OMBIIGIZI Capture Lightning in a Bottle
"I think we got three songs done in one day, and then then after that we were off to the races," says Zoon's Daniel Monkman
Published Jun 07, 2022When OMBIIGIZI — the duo of Daniel Monkman (Zoon) and Adam Sturgeon (Status/Non-Status) — showed up at the Tragically Hip's Bathouse Recording Studio, just outside of Kingston, ON, they thought they knew more or less how the session would go. Then producer Kevin Drew threw a wrench in their plans.
"We went into the session with all these compositions and arrangements, and when we got there, Kevin was just like, 'No, we're gonna start off from scratch again, take some of those ideas and build off that,'" Monkman remembers.
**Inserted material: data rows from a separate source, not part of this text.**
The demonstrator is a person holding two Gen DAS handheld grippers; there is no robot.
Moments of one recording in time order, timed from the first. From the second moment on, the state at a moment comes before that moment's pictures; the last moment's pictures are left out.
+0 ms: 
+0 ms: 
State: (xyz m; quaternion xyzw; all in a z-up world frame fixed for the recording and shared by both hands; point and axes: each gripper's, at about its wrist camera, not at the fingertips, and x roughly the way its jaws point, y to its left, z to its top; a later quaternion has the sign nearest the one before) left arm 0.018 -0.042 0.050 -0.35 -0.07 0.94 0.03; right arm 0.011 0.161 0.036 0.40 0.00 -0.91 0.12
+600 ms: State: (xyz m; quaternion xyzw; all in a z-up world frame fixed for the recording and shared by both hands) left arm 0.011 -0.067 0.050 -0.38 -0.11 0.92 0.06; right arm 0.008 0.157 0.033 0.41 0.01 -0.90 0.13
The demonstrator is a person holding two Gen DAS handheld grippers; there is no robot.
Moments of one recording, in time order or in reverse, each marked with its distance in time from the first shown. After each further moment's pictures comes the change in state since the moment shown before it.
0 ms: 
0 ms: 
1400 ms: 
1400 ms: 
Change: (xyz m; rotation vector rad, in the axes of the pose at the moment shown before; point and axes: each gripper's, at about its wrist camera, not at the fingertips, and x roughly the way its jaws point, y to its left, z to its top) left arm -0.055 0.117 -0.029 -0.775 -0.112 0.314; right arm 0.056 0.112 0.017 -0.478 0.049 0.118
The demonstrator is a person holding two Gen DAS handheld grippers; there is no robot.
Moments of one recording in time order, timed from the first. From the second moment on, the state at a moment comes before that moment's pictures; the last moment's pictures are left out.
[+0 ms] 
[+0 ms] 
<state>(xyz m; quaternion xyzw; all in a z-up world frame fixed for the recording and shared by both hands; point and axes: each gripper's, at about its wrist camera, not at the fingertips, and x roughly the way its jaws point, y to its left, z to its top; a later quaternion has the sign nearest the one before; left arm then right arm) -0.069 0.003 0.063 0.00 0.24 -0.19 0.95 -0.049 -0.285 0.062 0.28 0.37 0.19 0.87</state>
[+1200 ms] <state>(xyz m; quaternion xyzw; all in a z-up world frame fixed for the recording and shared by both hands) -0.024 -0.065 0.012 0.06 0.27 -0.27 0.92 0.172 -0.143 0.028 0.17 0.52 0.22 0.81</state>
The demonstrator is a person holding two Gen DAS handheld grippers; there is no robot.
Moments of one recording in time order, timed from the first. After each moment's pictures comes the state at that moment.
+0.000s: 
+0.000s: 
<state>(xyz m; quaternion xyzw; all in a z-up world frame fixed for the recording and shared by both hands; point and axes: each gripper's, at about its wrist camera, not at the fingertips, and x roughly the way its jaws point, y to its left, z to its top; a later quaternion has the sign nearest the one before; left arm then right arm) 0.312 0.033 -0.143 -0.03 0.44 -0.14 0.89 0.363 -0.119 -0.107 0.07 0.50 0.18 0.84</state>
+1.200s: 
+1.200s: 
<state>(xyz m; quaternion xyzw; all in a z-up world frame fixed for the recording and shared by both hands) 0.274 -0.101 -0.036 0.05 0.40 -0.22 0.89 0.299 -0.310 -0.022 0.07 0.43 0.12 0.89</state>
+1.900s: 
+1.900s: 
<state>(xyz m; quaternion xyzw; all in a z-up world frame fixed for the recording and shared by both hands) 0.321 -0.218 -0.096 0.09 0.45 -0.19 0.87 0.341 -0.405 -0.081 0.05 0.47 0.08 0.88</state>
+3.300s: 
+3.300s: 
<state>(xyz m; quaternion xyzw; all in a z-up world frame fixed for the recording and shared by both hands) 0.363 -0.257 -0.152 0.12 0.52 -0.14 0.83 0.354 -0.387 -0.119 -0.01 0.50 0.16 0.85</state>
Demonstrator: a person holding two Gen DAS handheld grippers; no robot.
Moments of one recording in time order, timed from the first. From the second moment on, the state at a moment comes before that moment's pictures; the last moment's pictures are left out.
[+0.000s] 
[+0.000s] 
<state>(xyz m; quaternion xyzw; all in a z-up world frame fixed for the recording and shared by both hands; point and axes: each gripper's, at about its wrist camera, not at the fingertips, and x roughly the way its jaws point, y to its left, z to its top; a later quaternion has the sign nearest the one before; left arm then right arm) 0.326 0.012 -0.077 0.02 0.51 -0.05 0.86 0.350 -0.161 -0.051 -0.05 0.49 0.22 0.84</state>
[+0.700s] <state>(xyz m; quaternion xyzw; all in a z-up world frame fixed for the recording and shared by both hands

Rather than channeling the self-described "moccassin-gaze" of Zoon and Status/Non-Status, Drew pushed the two songwriters to explore something distinct from their usual projects. "He really wanted to focus on making it cohesive and not having too much Zoon sound or too much Status sound, so when it came together, it's a brand new project and sound," offers Monkman.
Sewn Back Together (released this past winter through Arts & Crafts), is the electrifying result. The nine-song album begins with a couple of fairly classic-sounding rock songs — the elegiac acoustic lament "Cherry Coke" followed by the spiky college rock of "Residential Military" — but from there takes a sharp turn. There's a plaintive emo track ("Spirit in Me,"), a heart-lifting chant ("Yaweh") and a couple of honey-sweet Auto-Tune experiments ("The Once Child," "Zaagitoon"). In its collage-like grab bag of sounds, it embodies a similar spirit as Drew's work with Broken Social Scene.
"Working with Kevin Drew was so fast," says Monkman. "Adam would be in the next room doing his guitar part, and while he was doing that, being recorded, I would be in the control room with [engineer] Nyles [Spencer] and Kevin, coming up with an acoustic part on the spot. And then Adam would be done and [it would] be like, 'Okay Dan, you've got 30 seconds to go do something, then you're moving on.' So I'd jump in the next room, do the thing, and I'd come back and everybody would be like, 'Whoa, that was sick, let's keep going!' I think we got three songs done in one day, and then after that we were off to the races."
Having captured lighting in a bottle with Sewn Back Together, OMBIIGIZI are now tasked with recreating that energy on stage. Having made their live debut this spring opening for Broken Social Scene at Toronto's Massey Hall, they have now lined up Canadian tour dates that will find them performing at festivals and venues across the country.
Sturgeon says the band are eagerly anticipating this summer's outdoor shows, where "artists and festival attendees can gather outdoors and start enjoying some live music and community in safer ways."
As for the challenge of sewing back together Sewn Back Together's studio arrangements, he adds, "It's been a great joy translating these songs to a live show. We've been expanding the sonic landscape of the songs, leaning into our jams and the noise we're used to creating with a full band. In many ways, we had to teach ourselves how to play the songs again, which has been a lot of fun and puts a new twist on things."